OK.. that seems to agree with older versions also... older versions are only trying to post the file once... so they don't crash. Repeated test on ubuntu 18 and it does not crash and only calls file2message start once.
as expected, if I remove atexit processing, it does not dump core either... (but we miss some posts in other circumstances... so it's a call to post something during atexit processing that triggers it.)
so this is the prototype branch: https://github.com/MetPX/sarrac/tree/issue111_3
that would be a merge candidate... but the underlying problem is not fixed. It just has fixes that might have been the cause, but aren't but are good anyways:
have this commit f17b47753e49820d36195fa8b345a110c5b7d372 which replaces the entire OPENSSL API in use to match the example from 22.04, but when I try it on ubuntu 18.04... it doesn't work, so had to revert. Didn't fix it anyways.
Making a similar replacement in the minimal case DID fix it.
OK, found a way to demonstrate there is a memory leak in the openssl stuff... using the old code (in issue111_3 branch)

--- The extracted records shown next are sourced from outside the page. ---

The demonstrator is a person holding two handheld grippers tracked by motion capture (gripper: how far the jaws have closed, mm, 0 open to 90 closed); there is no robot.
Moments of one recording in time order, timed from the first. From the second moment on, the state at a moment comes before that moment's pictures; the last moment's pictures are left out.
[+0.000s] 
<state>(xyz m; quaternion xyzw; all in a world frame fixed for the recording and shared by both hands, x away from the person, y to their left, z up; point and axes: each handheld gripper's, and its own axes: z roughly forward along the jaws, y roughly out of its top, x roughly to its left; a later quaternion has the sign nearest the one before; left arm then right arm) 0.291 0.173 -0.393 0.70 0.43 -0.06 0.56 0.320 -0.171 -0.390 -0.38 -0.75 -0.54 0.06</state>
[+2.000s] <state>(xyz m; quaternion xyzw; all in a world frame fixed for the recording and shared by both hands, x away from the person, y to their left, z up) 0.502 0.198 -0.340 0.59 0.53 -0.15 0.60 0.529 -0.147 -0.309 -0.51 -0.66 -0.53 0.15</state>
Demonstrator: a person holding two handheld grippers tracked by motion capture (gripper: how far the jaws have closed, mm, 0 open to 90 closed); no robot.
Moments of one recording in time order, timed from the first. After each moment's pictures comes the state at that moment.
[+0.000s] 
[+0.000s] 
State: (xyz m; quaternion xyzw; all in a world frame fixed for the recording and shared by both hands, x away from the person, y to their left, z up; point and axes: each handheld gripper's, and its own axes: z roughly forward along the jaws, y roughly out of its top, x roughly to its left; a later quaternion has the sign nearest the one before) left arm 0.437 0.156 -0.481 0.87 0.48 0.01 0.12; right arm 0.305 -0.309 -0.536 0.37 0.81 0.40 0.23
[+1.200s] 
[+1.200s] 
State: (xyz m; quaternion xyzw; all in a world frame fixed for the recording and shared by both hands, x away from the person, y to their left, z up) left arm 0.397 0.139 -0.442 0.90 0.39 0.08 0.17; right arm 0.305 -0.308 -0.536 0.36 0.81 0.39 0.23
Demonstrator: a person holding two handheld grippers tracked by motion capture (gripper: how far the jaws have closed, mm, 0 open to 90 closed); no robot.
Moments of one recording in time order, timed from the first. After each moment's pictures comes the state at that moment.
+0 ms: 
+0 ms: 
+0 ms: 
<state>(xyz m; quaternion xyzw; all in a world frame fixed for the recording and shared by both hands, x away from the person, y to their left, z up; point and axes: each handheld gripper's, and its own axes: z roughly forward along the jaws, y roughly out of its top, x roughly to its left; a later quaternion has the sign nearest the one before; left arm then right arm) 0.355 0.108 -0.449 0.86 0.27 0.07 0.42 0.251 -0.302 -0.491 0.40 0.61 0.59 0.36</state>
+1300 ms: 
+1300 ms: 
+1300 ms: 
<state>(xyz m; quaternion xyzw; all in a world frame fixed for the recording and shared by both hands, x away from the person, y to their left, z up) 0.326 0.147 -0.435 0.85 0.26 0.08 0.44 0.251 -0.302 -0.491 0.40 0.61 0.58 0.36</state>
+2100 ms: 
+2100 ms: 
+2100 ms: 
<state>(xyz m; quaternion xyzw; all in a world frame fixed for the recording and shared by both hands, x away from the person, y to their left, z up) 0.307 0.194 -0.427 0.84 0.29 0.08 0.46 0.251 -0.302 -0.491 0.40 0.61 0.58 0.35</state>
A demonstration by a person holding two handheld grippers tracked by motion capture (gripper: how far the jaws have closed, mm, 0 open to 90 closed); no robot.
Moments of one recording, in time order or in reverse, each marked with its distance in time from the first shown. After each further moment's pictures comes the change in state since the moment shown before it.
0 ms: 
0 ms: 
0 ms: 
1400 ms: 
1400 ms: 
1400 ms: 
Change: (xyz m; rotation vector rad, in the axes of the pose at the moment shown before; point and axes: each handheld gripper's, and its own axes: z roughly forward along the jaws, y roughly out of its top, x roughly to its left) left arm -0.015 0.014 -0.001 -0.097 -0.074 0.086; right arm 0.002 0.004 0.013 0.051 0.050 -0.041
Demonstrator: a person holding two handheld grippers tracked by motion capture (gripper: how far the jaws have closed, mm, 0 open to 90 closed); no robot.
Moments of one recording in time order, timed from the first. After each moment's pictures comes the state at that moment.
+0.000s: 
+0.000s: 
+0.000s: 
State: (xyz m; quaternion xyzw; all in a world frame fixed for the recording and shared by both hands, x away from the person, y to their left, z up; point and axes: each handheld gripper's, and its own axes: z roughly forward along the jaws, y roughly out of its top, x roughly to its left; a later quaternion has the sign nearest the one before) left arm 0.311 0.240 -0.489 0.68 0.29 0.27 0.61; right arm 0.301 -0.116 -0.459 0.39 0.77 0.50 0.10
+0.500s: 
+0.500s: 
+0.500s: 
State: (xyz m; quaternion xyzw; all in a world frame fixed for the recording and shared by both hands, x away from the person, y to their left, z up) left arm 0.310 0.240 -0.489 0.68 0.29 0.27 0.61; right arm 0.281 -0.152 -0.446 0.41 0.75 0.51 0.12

vi Makefile # ... add --leak-check=full to valgrind line.
make
make test_shim_post
make trust_but_verify # might have to run two or three times... timing issue.
make trust_but_verify
there was a local_post.conf file missing that is needed by trust_but_verify. by invoking test_shim_post first, it finds that file and runs properly... leading us to reports of bytes being lost in the ssl library:
==2712403== 1 bytes in 1 blocks are indirectly lost in loss record 1 of 14
==2712403== at 0x4846828: malloc (in /usr/libexec/valgrind/vgpreload_memcheck-amd64-linux.so)
==2712403== by 0x5227270: ??? (in /usr/lib/x86_64-linux-gnu/libcrypto.so.3)
==2712403== by 0x521754F: ??? (in /usr/lib/x86_64-linux-gnu/libcrypto.so.3)
==2712403== by 0x52171E6: ??? (in /usr/lib/x86_64-linux-gnu/libcrypto.so.3)
==2712403== by 0x5226F96: ??? (in /usr/lib/x86_64-linux-gnu/libcrypto.so.3)
==2712403== by 0x5217337: ??? (in /usr/lib/x86_64-linux-gnu/libcrypto.so.3)
==2712403== by 0x52176D8: ??? (in /usr/lib/x86_64-linux-gnu/libcrypto.so.3)
==2712403== by 0x51F2804: ??? (in /usr/lib/x86_64-linux-gnu/libcrypto.so.3)
==2712403== by 0x51F2AE3: ??? (in /usr/lib/x86_64-linux-gnu/libcrypto.so.3)
==2712403== by 0x51DB7E1: EVP_MD_fetch (in /usr/lib/x86_64-linux-gnu/libcrypto.so.3)
==2712403== by 0x51DC090: ??? (in /usr/lib/x86_64-linux-gnu/libcrypto.so.3)
==2712403== by 0x487B294: sr_set_sumstr (sr_util.c:854)
==2712403==
note that sr_util.c:854 is just: EVP_DigestInit_ex(ctx, md, NULL); This is repeated a number of times.
So... when this is called a couple of times, sometimes there is a core dump. What can I do about that?
oh... that commit replacing the usage of the openSSL stack? there is no leak with that f17b47753e49820d36195fa8b345a110c5b7d372
but it doesn't work on 18.04 (libssl-1.1 instead of 3.0.x), and it doesn't fix the crash. Hmm...
so one error in the tests, with a binary crashing. Don't know if it is the laptop, or the OS, or something in the environment... did a git bisection, and the issues is not new, it crashed in all versions going back three months.
looking at the log of the script itself:
no ideas what is special about this laptop... noting for later investigation.